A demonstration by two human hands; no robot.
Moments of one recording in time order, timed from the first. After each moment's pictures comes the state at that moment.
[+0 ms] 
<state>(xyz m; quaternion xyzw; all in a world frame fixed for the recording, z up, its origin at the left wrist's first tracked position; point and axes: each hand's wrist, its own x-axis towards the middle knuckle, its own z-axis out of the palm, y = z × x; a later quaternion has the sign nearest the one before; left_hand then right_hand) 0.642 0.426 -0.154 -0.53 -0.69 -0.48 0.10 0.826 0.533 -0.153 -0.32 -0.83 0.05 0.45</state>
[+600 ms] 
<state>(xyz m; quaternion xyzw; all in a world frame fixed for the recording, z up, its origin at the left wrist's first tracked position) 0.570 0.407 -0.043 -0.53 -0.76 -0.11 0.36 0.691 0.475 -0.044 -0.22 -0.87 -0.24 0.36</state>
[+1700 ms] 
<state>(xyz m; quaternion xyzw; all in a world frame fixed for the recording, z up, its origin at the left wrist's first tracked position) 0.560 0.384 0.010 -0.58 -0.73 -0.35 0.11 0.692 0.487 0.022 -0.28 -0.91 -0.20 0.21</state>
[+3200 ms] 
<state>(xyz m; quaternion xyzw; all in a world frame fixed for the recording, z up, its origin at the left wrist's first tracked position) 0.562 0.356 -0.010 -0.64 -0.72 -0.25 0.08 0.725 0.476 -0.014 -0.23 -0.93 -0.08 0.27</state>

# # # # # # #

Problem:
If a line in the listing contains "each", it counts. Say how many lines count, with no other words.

Output for this task:
2